Ewing's sarcoma is a highly malignant tumour of osseous or non-osseous origin, tremed as extra-skeletal Ewings sarcoma if arising from soft tissue. It is rare occurrence tumor most commonly occurring in paravertebral area, chest wall, head & neck and retroperitoneum. Reporting an interesting case of retroperitoneal Ewing's sarcoma in 39 years old female. Patient had complains of abdominal discomfort & vague pain since 2 months, following weakness in lower limb and loss of weight. On detail history and examination she was further referred to detail pathological and radiological investigations. Haematological profile, renal function test and liver function test were in normal limits. USG abdomen was normal, MRI showed a mass in pelvis retroperitoneum measuring 10x10cms, bilateral ovaries and tubes were normal. Because of retroperitoneal nature of tumor and suspicion of uterine sarcoma, laparotomy was performed. The large retroperitoneal mass adherent to posterior of uterus was excised and send for histopathological diagnosis. On gross and microscopy examination the diagnosis of blue cell tumor with PAS positivity, possibility of extraskeletal Ewing's sarcoma/primitive neuro-ectodermal tumor was made which was further confirmed by immunohistochemistry, positive for S100, Vementin and CD99 and negative for desmin and CK. Confirmed diagnosis help in accurate management and improves survival rate.
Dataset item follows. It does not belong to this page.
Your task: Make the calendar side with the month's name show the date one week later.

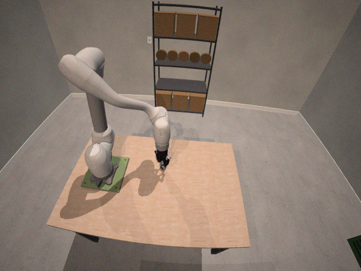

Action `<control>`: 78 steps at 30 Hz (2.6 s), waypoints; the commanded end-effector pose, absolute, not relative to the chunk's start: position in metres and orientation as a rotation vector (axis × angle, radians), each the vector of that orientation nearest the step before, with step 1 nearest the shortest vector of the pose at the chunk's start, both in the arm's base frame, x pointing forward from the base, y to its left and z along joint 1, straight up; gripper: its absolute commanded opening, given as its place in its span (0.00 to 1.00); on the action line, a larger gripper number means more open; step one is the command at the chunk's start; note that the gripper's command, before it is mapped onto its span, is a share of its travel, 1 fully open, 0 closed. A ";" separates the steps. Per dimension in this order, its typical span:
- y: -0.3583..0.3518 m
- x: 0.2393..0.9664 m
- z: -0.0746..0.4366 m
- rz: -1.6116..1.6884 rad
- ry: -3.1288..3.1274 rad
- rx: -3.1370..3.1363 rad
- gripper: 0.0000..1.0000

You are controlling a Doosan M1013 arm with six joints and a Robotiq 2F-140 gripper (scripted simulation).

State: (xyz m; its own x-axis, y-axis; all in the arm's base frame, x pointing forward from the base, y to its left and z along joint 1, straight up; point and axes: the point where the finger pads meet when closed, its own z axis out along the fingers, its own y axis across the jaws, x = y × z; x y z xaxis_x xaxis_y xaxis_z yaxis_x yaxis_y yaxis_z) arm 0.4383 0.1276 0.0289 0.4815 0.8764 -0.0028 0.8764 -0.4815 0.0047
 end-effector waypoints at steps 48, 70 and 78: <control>0.128 0.438 0.029 0.000 1.597 2.699 0.35; 0.128 0.438 0.071 0.000 1.597 2.699 0.35; 0.128 0.438 0.110 0.000 1.597 2.699 0.35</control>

尤因肉瘤是一种起源于骨或非骨的高度恶性肿瘤,如果起源于软组织则称为骨外尤因肉瘤。它是一种罕见的肿瘤,最常见于椎旁区域、胸壁、头颈部和腹膜后。报告一例39岁女性腹膜后尤因肉瘤的有趣病例。患者自2个月前开始出现腹部不适和隐痛,随后出现下肢无力和体重减轻。经过详细的病史询问和检查后,她被进一步转诊进行详细的病理和放射学检查。血液学检查、肾功能检查和肝功能检查均在正常范围内。腹部超声检查正常,磁共振成像显示腹膜后盆腔有一个10×10厘米的肿块,双侧卵巢和输卵管正常。由于肿瘤位于腹膜后且怀疑为子宫肉瘤,遂进行了剖腹手术。切除了附着于子宫后部的巨大腹膜后肿块,并送去进行组织病理学诊断。经过大体和显微镜检查,诊断为具有PAS阳性的蓝细胞瘤,可能为骨外尤因肉瘤/原始神经外胚层肿瘤,免疫组织化学进一步证实,S100、波形蛋白和CD99呈阳性,结蛋白和细胞角蛋白呈阴性。确诊有助于准确治疗并提高生存率。